PROBLEM REQUIREMENTS: Set down the complete data exactly as it appears below.

*** DATA FOR REVIEW ***

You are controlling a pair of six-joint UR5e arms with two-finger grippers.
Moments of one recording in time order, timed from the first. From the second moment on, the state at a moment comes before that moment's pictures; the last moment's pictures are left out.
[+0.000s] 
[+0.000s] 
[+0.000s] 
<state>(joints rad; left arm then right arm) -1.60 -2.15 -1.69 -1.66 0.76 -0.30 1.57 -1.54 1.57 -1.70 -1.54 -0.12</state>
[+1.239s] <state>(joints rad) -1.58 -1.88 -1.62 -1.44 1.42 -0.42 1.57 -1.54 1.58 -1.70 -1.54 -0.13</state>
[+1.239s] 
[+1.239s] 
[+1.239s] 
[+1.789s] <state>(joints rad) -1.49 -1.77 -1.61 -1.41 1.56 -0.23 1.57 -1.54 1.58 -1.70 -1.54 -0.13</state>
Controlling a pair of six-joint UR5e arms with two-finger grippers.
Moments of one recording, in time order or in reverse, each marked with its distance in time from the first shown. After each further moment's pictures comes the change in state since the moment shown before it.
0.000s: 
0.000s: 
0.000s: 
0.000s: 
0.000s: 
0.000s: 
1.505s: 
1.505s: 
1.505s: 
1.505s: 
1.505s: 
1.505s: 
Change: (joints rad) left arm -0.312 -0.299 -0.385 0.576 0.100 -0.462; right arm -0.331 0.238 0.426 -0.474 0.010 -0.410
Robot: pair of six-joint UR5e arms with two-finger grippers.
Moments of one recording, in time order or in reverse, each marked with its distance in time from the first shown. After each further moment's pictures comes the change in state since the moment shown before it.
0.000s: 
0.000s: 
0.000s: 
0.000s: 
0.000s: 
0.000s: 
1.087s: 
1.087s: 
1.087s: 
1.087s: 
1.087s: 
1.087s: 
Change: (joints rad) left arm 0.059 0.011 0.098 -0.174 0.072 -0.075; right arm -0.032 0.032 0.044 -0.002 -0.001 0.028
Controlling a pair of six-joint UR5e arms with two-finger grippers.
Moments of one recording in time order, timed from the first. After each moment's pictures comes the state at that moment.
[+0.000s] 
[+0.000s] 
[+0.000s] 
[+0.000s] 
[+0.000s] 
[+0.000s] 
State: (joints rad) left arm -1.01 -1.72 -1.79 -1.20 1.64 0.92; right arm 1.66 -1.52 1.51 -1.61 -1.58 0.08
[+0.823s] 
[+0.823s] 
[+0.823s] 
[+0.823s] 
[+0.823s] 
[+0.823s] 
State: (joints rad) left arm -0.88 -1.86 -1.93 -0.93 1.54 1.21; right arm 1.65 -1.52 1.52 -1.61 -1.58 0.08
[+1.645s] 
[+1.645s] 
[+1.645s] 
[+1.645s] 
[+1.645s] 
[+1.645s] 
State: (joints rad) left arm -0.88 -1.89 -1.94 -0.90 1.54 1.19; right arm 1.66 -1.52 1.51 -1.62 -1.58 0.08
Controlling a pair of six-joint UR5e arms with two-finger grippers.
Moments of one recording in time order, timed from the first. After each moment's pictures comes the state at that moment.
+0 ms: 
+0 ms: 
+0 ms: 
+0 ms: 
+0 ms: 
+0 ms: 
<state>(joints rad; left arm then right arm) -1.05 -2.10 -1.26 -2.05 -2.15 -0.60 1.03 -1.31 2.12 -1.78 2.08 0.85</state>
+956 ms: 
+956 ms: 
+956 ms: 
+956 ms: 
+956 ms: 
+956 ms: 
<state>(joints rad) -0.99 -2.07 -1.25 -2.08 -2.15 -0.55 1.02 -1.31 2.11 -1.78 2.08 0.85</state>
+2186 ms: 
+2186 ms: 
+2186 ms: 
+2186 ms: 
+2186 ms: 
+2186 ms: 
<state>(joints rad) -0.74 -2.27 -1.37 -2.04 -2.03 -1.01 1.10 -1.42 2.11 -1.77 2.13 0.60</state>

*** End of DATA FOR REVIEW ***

SOLUTION:
You are controlling a pair of six-joint UR5e arms with two-finger grippers.
Moments of one recording in time order, timed from the first. From the second moment on, the state at a moment comes before that moment's pictures; the last moment's pictures are left out.
[+0.000s] 
[+0.000s] 
[+0.000s] 
<state>(joints rad; left arm then right arm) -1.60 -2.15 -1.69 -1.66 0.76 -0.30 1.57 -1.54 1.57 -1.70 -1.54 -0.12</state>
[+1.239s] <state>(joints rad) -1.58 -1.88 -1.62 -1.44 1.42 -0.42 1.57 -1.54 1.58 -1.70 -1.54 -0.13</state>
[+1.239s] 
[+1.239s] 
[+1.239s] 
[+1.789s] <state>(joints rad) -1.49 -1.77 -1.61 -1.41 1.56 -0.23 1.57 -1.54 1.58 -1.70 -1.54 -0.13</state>
Controlling a pair of six-joint UR5e arms with two-finger grippers.
Moments of one recording, in time order or in reverse, each marked with its distance in time from the first shown. After each further moment's pictures comes the change in state since the moment shown before it.
0.000s: 
0.000s: 
0.000s: 
0.000s: 
0.000s: 
0.000s: 
1.505s: 
1.505s: 
1.505s: 
1.505s: 
1.505s: 
1.505s: 
Change: (joints rad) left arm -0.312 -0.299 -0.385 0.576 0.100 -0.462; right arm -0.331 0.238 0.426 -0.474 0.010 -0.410
Robot: pair of six-joint UR5e arms with two-finger grippers.
Moments of one recording, in time order or in reverse, each marked with its distance in time from the first shown. After each further moment's pictures comes the change in state since the moment shown before it.
0.000s: 
0.000s: 
0.000s: 
0.000s: 
0.000s: 
0.000s: 
1.087s: 
1.087s: 
1.087s: 
1.087s: 
1.087s: 
1.087s: 
Change: (joints rad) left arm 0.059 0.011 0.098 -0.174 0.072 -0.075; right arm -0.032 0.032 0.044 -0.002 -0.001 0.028
Controlling a pair of six-joint UR5e arms with two-finger grippers.
Moments of one recording in time order, timed from the first. After each moment's pictures comes the state at that moment.
[+0.000s] 
[+0.000s] 
[+0.000s] 
[+0.000s] 
[+0.000s] 
[+0.000s] 
State: (joints rad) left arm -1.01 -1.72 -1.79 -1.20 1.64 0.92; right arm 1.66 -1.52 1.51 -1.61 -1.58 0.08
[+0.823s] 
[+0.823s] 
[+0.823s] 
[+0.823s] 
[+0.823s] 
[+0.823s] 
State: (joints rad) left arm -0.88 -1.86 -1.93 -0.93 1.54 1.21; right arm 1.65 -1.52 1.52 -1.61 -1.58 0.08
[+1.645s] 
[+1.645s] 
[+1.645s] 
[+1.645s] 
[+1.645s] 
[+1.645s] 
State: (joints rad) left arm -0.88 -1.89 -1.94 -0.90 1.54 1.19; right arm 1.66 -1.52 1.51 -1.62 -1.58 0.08
Controlling a pair of six-joint UR5e arms with two-finger grippers.
Moments of one recording in time order, timed from the first. After each moment's pictures comes the state at that moment.
+0 ms: 
+0 ms: 
+0 ms: 
+0 ms: 
+0 ms: 
+0 ms: 
<state>(joints rad; left arm then right arm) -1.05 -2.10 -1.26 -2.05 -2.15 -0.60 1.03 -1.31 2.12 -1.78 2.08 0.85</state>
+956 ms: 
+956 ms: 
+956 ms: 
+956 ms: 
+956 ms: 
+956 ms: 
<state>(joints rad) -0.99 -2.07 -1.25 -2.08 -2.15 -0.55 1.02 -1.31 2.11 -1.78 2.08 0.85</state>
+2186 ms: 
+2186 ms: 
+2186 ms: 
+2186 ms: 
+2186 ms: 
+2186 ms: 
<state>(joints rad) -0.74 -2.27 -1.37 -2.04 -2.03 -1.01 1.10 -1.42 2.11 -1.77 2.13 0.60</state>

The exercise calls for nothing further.